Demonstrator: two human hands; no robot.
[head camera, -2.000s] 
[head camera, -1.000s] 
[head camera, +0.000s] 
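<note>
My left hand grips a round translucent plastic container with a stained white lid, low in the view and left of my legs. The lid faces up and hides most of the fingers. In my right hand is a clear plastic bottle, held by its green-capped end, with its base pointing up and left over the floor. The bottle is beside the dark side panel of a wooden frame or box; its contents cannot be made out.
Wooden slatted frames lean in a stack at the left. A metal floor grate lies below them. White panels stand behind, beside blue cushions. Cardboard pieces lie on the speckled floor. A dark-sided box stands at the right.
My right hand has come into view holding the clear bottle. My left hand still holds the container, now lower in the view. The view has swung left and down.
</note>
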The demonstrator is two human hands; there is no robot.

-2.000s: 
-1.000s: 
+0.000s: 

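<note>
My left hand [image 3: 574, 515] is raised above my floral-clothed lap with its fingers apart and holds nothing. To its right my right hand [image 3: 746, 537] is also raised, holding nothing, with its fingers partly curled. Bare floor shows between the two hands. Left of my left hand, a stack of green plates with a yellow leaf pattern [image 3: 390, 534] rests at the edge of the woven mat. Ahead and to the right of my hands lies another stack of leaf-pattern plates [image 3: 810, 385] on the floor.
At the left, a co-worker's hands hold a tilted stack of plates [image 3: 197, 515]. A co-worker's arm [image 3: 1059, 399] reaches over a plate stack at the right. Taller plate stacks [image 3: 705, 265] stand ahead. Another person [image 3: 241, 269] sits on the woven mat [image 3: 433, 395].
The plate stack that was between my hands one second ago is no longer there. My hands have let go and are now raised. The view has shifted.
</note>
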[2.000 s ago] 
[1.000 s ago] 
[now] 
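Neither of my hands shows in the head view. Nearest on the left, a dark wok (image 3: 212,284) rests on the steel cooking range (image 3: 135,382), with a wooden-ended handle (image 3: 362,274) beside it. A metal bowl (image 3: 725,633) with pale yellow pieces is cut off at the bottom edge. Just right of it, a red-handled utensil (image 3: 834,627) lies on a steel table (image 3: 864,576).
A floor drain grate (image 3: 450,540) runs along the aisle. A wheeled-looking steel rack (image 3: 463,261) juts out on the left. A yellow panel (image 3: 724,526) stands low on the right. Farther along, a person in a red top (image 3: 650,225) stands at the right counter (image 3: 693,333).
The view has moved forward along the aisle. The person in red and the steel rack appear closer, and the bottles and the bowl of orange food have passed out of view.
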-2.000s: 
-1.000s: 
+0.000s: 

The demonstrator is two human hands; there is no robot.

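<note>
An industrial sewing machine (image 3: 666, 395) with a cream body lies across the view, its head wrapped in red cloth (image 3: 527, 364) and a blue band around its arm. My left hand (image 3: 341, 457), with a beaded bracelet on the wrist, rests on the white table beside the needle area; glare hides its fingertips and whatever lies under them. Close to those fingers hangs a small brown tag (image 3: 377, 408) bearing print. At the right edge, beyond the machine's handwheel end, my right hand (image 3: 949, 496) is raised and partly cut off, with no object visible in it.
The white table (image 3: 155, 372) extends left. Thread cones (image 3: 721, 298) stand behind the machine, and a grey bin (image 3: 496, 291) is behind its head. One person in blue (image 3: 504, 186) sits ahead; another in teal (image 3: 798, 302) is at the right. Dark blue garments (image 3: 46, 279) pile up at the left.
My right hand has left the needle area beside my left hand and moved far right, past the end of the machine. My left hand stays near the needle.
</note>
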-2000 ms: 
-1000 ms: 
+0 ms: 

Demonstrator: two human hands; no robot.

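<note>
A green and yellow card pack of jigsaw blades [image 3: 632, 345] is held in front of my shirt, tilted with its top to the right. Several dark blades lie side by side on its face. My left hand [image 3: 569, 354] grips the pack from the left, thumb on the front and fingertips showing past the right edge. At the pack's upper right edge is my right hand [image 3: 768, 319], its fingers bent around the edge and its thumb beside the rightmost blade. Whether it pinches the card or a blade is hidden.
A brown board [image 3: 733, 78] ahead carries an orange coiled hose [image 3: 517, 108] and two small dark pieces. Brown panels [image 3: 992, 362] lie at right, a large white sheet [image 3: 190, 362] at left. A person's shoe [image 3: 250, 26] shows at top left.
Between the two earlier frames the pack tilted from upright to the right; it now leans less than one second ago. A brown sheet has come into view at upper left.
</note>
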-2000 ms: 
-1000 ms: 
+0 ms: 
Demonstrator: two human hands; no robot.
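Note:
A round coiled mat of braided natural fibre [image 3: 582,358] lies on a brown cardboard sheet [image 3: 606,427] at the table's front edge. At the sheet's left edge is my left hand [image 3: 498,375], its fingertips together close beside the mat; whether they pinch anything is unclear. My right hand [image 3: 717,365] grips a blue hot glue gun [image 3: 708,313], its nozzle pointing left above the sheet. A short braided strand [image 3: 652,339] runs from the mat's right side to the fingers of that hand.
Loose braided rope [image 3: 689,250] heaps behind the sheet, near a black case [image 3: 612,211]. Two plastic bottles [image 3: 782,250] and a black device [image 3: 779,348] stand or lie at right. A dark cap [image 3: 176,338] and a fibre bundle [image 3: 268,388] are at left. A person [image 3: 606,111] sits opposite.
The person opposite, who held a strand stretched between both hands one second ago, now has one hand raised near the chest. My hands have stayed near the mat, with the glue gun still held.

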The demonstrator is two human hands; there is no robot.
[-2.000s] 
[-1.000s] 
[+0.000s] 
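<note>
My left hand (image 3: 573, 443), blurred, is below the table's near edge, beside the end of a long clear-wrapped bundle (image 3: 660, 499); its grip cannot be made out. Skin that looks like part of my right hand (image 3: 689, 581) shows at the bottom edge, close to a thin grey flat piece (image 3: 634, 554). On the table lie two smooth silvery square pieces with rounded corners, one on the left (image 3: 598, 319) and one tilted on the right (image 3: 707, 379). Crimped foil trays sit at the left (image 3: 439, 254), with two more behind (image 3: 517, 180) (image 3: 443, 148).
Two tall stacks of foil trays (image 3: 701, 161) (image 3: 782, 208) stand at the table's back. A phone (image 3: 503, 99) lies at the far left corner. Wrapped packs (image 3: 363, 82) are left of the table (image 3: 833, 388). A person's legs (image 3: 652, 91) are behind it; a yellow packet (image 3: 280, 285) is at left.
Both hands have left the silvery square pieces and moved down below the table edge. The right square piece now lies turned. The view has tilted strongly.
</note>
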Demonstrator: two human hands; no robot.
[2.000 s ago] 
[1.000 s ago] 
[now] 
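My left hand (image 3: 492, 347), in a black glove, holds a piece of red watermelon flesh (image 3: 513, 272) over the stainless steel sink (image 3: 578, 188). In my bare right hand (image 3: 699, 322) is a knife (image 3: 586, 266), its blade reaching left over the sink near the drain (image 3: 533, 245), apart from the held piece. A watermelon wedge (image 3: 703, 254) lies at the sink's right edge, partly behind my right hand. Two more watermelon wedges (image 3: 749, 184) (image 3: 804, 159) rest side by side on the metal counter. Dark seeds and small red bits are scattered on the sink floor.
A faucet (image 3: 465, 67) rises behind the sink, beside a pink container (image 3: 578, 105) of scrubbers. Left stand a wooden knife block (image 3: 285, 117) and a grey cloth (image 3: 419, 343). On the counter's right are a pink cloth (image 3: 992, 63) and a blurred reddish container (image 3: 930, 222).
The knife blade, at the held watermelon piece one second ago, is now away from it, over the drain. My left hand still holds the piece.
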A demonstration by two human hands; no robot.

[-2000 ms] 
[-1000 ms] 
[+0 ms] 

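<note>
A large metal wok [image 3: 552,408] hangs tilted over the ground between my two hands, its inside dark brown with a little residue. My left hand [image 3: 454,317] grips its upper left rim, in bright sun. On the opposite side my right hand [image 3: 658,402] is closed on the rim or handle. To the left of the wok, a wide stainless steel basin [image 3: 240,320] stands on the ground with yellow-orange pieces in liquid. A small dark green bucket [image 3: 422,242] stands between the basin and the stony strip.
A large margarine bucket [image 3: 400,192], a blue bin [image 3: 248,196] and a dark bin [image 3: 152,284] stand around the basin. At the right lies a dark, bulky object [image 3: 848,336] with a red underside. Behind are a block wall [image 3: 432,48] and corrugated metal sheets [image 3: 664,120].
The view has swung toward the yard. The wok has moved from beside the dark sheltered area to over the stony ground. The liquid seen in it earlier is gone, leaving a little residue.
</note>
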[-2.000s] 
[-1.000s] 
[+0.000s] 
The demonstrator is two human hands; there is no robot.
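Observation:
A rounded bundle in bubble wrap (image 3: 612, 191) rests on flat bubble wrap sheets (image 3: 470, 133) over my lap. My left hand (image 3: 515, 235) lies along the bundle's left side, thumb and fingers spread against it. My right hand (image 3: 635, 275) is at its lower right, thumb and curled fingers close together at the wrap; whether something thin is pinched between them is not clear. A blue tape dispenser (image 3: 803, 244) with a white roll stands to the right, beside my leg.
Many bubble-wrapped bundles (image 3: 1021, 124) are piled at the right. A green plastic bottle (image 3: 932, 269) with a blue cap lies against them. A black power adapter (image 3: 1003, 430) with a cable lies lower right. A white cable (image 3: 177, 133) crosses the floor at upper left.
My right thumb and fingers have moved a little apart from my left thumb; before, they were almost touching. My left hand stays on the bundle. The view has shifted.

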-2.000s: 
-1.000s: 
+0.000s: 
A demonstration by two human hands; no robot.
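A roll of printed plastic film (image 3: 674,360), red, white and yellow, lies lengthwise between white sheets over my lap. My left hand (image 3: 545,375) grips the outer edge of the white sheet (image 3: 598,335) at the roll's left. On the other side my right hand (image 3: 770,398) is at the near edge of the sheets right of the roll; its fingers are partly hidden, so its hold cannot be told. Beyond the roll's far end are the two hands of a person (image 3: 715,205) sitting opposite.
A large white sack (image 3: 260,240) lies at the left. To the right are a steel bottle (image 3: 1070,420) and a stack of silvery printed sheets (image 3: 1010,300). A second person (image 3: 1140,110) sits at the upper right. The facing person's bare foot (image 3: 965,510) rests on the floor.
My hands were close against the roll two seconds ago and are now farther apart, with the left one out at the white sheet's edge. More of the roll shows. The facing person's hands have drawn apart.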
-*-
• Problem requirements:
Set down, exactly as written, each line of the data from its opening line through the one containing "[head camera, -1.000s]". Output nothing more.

• Task result:
Demonstrator: two human hands; no robot.
[head camera, -2.000s] 
[head camera, -1.000s] 

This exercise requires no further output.